The union representing Colorado’s K-12 teachers and education support professionals said it believes parents should be notified when a school employee is arrested and charged with a sexual crime involving a minor victim, after a series of Denver7 investigations showed sometimes parents are never told.
“I want to send a message that the state legislature needs to work together with districts and law enforcement to ensure that parental notification is made in cases of sexual offense,” said Colorado Education Association president Kerrie Dallman.
Denver7 Investigates has spent months uncovering cases in which schools did not tell parents about the arrests of teachers and school employees charged with committing sexual crimes against students in those schools.
“I think one of the benefits of parental notification is that it allows for other victims to come forward during the investigative process and that's important,” Dallman said. “Obviously a parent can't engage in that conversation [with their child] if they're unaware of the allegations and the investigation in the first place.”
Denver7’s reports have prompted a state lawmaker, Rep. Paul Lundeen, to begin crafting legislation that would require schools to notify parents of arrests.
“I expect it's going to be supported,” Lundeen said. “It's tough to say you don't want to protect children in our custody.”
The CEA will be watching Lundeen’s bill closely and hopes to help shape the legislation.
“My best hope is that we exit this legislative session with a bill that protects students and respects educators' due process rights… while ensuring that parents have the information that they need to keep their children safe,” Dallman said.
The teachers union opposed a similar requirement briefly imposed by the Colorado Board of Education in 2011, which was later overturned when the legislature determined the board did not have the authority to set such rules for districts statewide.

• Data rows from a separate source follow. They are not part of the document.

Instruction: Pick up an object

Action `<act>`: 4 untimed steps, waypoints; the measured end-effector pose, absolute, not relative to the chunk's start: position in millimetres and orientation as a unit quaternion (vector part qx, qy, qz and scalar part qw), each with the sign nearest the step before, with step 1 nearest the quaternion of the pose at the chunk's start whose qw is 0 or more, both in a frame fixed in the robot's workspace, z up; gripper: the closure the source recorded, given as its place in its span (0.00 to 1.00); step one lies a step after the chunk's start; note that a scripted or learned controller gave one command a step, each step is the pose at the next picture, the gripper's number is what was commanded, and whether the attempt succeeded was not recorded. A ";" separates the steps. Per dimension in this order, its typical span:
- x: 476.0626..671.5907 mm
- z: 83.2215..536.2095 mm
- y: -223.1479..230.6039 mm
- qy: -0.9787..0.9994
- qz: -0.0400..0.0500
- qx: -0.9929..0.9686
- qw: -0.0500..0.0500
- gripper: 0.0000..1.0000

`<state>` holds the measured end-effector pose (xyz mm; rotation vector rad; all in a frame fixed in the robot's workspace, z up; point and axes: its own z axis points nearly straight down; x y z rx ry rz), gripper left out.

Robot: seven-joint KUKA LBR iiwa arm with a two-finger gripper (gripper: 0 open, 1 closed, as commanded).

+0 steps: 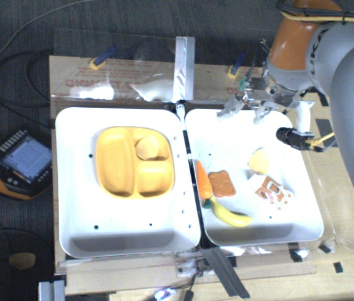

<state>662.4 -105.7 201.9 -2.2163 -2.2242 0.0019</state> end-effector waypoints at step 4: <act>538.4 203.4 -109.9 -0.760 0.001 -0.650 0.000 1.00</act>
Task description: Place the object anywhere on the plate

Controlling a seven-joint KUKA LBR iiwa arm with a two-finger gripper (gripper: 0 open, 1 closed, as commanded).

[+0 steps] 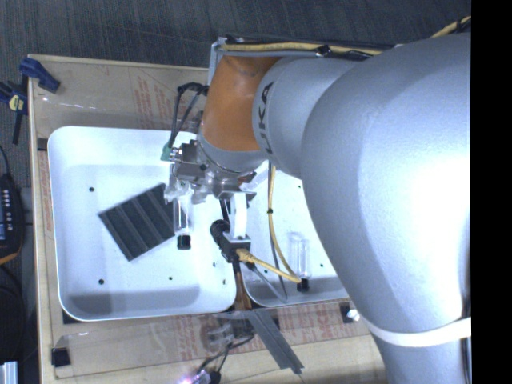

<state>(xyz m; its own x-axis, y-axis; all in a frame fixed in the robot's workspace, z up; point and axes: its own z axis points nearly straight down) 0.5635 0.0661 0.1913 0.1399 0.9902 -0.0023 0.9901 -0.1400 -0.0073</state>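
Observation:
A dark ribbed rectangular plate point(138, 221) lies flat and turned at an angle in the left white bin point(72, 294). My gripper point(183, 232) hangs over that bin just past the plate's right edge, low above the bin floor. I see nothing held in it. A small clear cylinder point(298, 251) lies in the right bin point(320, 301), near its front wall and partly hidden behind the arm.
The grey arm with its orange band point(232, 102) covers most of the right bin and the bench's right side. The raised wall between the two bins point(238, 294) runs just right of the gripper. Blue clamps point(38, 72) sit at the bench's far left corner.

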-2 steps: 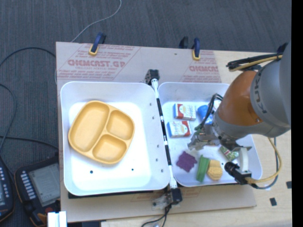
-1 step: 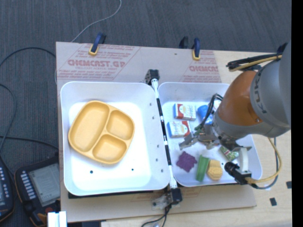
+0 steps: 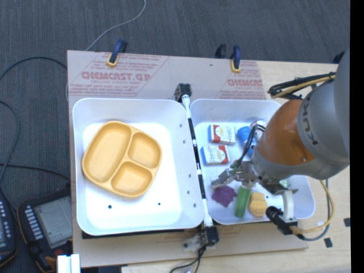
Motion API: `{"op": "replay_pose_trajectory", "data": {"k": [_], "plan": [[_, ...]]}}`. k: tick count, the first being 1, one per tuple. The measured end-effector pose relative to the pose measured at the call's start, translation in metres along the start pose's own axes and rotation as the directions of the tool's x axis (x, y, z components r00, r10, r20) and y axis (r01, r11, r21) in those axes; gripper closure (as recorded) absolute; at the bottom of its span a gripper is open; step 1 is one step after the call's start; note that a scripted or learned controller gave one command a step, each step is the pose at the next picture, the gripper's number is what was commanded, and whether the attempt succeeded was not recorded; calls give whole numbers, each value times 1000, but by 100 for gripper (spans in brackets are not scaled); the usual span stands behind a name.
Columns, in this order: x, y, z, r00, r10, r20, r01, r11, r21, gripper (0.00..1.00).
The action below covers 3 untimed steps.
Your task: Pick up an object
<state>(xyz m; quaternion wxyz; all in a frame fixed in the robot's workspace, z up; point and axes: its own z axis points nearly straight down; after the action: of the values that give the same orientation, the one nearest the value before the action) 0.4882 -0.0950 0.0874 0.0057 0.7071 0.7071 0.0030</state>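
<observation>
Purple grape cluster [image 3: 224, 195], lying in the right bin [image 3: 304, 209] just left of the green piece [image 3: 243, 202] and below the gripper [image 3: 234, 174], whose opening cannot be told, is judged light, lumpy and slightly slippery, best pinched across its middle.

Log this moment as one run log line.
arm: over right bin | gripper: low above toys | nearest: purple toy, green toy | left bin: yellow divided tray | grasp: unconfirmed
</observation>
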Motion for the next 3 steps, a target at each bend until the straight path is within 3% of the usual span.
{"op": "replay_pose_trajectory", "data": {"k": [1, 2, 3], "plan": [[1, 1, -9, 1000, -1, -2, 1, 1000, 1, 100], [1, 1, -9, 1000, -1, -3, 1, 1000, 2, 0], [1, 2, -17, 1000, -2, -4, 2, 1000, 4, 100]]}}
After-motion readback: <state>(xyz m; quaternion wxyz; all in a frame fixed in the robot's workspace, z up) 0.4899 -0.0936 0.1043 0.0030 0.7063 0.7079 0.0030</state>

“The State Board of Education had overstepped their statutory authority under Colorado law,” Dallman said.
That rule required parental notification for a list of serious charges beyond sexual assault, including DUI. The union emphasized its support for required notification is limited to sexual crimes involving minor victims.
Lundeen, who is running for state Senate, sat on the board of education when the 2011 rule was imposed and said the problem has been on his mind ever since. He believes the hidden arrests brought to light by Denver7 Investigates show why the law needs to change.
“The cavalry is coming. The reality is we are going to do something about this,” Lundeen said.